Thanks for the link. Enso looks very cool. The traceability aspect is nice. I'd never want to use a visual interface to "code" though like they show in their intro video. They have the two-way sync to code-diagram which is cool, and its to an imperative language, but it's to their own strange programming language. I just can't see myself coding Enso. If it were something familiar like Python or JS - then now we are talking!
My first job was building pipelines in informatica's ETL tool and Pentaho. As far as I can remember, It used to be very visual back in the days. Hadoop and large scale pipeline came into picture and all of sudden these pipeline were super complex to manage, nobody knew what was happening, and we were riding big data hype. With scripting language, it is easy to test out these pipelines and showcase value before deploying them. Secondly, I think there is some sense of satisfaction or accomplishment when people script a pipeline than visually building them, even if it might more efficient in some cases. So, visual representation is a sexier pitch but it might be a hard sell.
>I'm convinced this entire space should be visual. We always visualize data pipelines in our minds and on whiteboards...well, visually. Two-way code-diagram syncing is needed to allow best of both worlds
I'm also convinced by this! Currently building something like this at https://www.ilumadata.io/
We have a pipeline builder (not yet on our website) that lets you visually build out the data pipeline. At the same time it's creating the corresponding files for each node which you can switch to.

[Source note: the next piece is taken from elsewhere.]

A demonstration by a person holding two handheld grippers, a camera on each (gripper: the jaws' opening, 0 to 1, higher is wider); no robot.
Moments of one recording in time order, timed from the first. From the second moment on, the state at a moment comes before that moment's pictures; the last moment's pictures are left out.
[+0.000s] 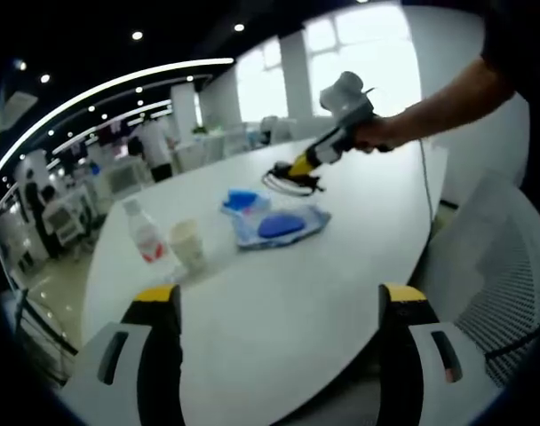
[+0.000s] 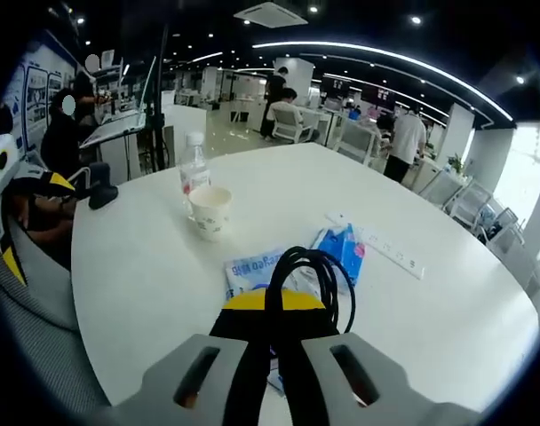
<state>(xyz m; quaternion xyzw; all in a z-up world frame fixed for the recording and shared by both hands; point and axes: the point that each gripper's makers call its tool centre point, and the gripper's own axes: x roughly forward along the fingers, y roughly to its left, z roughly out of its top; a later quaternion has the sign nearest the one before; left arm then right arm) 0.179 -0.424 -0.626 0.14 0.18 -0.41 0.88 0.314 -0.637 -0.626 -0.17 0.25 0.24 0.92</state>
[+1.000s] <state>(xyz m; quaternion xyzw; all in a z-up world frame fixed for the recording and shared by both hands) 0.184 -0.424 -0.618 0.11 0.17 -0.40 0.89 0.253 -0.611 -0.624 -0.18 0.26 0.29 0.91</state>
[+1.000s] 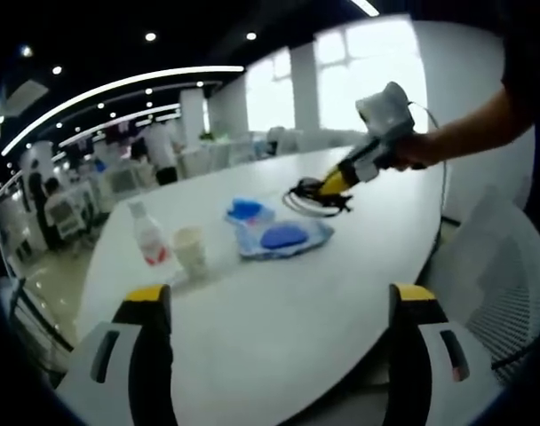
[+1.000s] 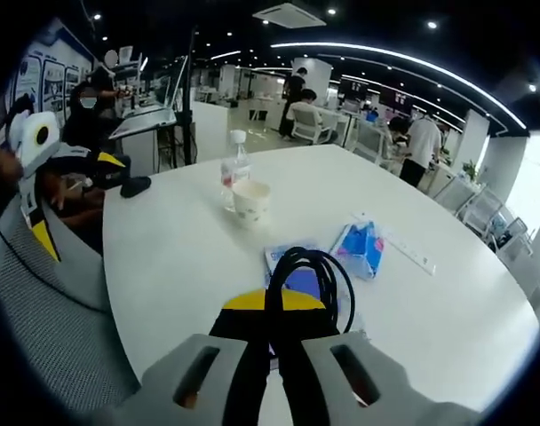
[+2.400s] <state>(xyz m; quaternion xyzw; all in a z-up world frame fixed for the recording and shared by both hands) 0.184 -0.423 -0.616 0.11 0.17 -0.40 0.89 0.174 -0.547 -0.709 -0.21 0.31 0.38 0.85</state>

No, that isn't correct. The query planner optimises query execution in a layer of abstraction below the representation of the tables, the relational integrity and structure of the user-accessible objects.

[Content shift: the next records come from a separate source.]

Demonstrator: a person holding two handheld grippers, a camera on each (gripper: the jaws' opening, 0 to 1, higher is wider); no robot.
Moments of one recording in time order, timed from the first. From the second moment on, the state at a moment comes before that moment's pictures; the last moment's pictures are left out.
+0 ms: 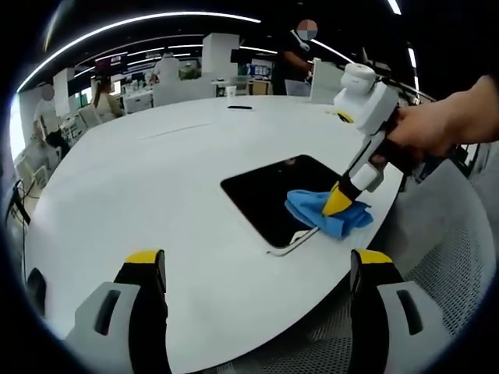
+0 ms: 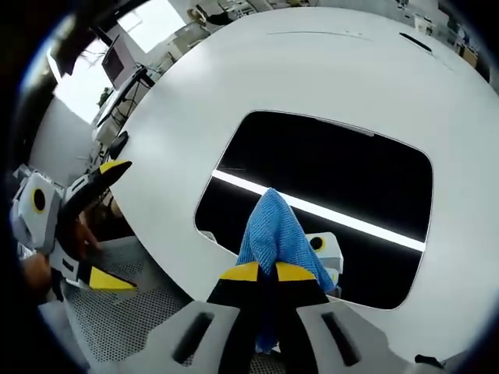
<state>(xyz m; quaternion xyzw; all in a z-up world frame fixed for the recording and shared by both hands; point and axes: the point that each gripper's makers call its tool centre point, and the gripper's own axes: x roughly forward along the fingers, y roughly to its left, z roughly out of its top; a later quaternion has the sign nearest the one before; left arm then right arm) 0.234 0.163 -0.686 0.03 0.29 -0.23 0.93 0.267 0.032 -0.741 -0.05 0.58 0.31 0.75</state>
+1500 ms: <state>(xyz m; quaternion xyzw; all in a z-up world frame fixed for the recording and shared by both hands) 0.233 0.161 -0.688 0.01 0.30 -0.23 0.93 0.338 0.041 -0.740 -0.09 0.57 0.30 0.76</state>
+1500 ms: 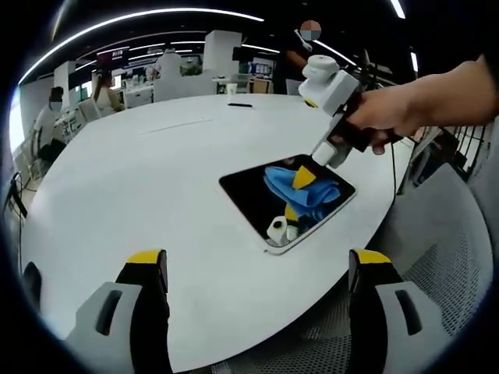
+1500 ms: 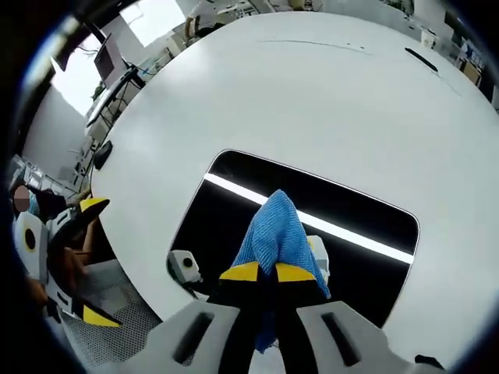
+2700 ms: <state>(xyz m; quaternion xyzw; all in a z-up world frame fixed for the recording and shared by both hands) 0.234 0.165 -0.692 0.01 0.31 -0.22 0.93 0.396 0.052 -0.741 -0.12 0.55 0.31 0.76</state>
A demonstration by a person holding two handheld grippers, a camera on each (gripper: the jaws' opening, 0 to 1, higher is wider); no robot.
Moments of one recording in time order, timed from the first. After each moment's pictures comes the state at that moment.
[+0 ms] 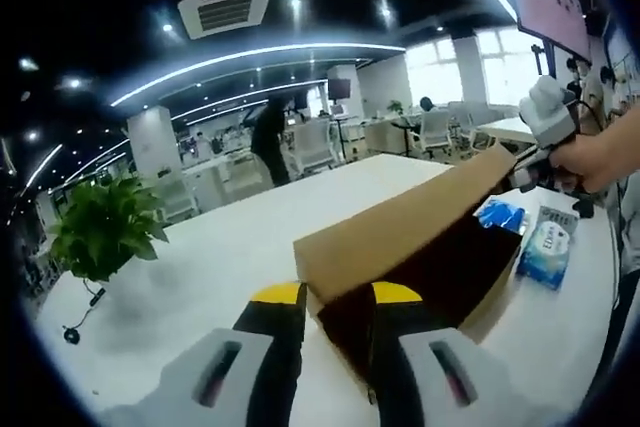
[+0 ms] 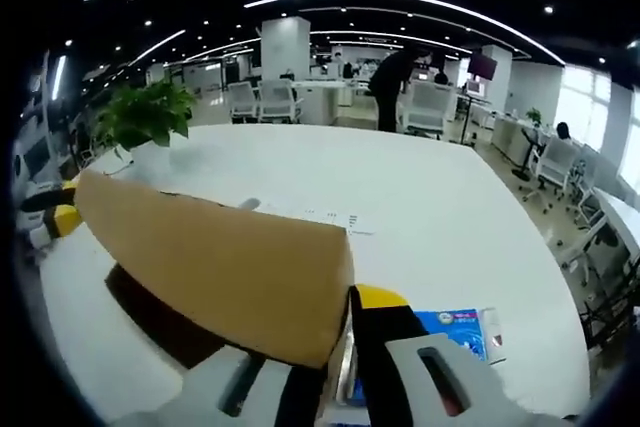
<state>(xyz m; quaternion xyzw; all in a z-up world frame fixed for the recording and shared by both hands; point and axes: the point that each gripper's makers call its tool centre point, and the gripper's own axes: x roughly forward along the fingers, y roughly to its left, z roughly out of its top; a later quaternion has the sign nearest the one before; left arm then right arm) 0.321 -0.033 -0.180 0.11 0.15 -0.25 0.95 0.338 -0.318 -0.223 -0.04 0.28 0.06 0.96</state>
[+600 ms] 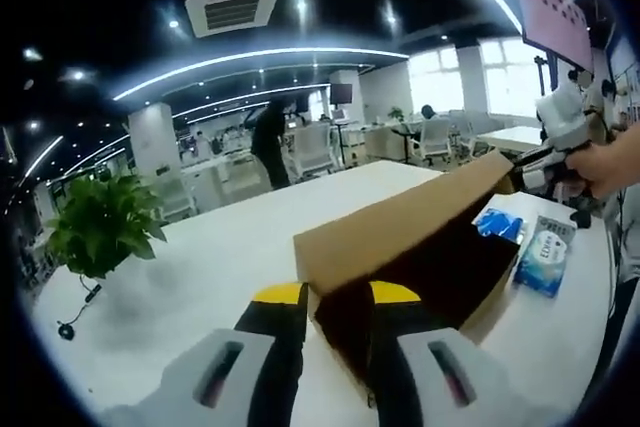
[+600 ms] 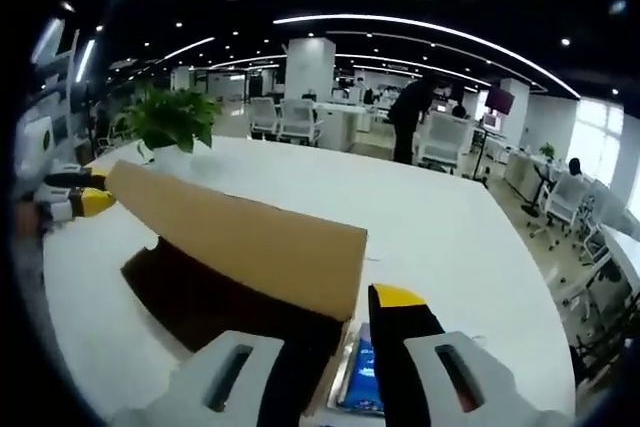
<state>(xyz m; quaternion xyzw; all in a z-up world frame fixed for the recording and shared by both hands) 0.321 -0.033 -0.178 0.11 0.14 -0.26 0.95 0.325 -0.312 -0.193 -0.09 0.22 0.09 0.97</state>
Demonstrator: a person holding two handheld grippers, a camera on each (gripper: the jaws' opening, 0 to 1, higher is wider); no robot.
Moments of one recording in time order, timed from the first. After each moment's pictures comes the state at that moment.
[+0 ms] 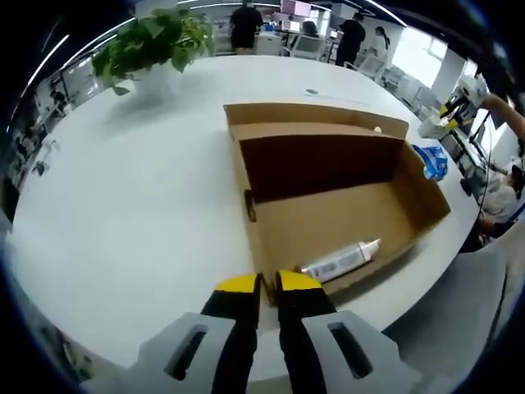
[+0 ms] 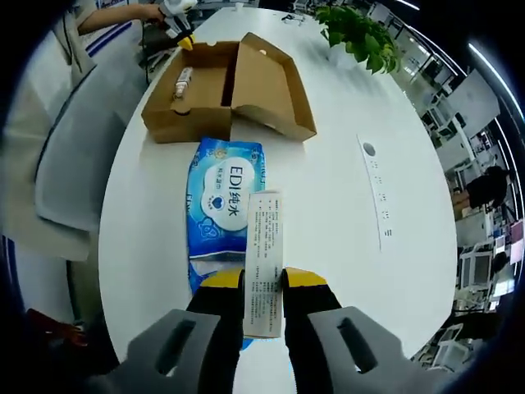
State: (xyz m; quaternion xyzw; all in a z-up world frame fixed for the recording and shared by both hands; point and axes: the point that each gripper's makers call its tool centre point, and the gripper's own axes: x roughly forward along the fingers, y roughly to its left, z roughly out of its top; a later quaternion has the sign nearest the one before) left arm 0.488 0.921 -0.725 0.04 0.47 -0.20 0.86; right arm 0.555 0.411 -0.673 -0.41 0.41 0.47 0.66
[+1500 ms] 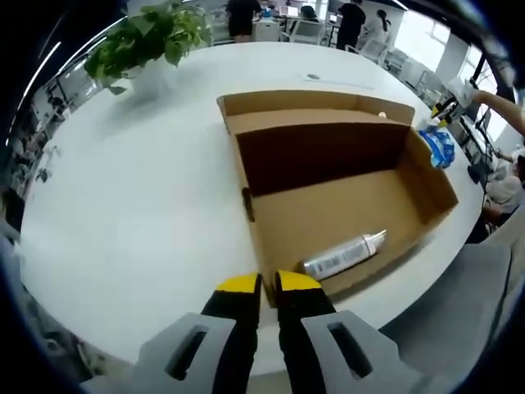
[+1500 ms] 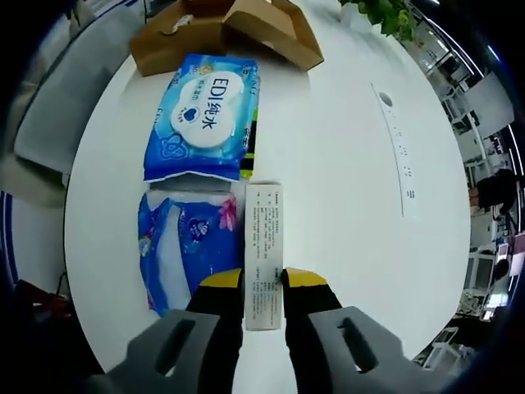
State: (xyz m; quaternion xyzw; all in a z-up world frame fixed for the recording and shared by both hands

Tables, their attributes, relationships etc. are easily able to be represented visually. Entity-Relationship Diagrams have standard notation (Chen, Crows-foot, UML). We can represent models conceptually, logically or physically, we can even indicate the existence of views and indexes. In terms of queries, DML is essentially multi-filtered, multi-dimensional slicing of tables and can be represented as output sets which are as modellable as the source tables.
On the wider point, DBT looks promising. It seems to be a good middle ground between the purists (like me) who wish back-end devs would just learn how to model data, and the adventurists who prefer to lock everything behind OOP principles.
The query planner can always change how it runs and is a black box. Nodes in the plan thus cannot be cached. This means that for streaming we are usually re-running the entire query, or doing some custom stuff.
When a source table changes, I want it to automatically and efficiently update anything that would change. I think pretty much every system would prefer real-time stuff like this.
If you are doing this with SQL you will start looking into "Incremental View Maintenance" which is quite complex and still quite heavy.
Then you realize that if you take control instead of handing it off to the planner, you could code your joins and transformations by hand, cache intermediary steps as needed, and have a query that is more efficient than SQL.
But for this I would argue you need a better way to visualize your data flow and the dependency graph, because people can easily write slow imperative stuff.
I'm convinced this entire space should be visual. We always visualize data pipelines in our minds and on whiteboards...well, visually. Two-way code-diagram syncing is needed to allow best of both worlds. We should serialize to yaml from imperative code, but allow manipulating the diagram to modify the imperative code.
Ideally what you want is also to track the dependencies of every atom of data in your org, and then have something cache and incrementally compute updates.
The biggest thorn in this vision is SQL and the relational model, and I don't think a lot of people realize it.
It favors representing data such that the query planner can optimize query execution...rather than being able to track data dependencies and visualize data flow. It wasn't designed in mind with complex ETL pipelines and many external data sources of today's world.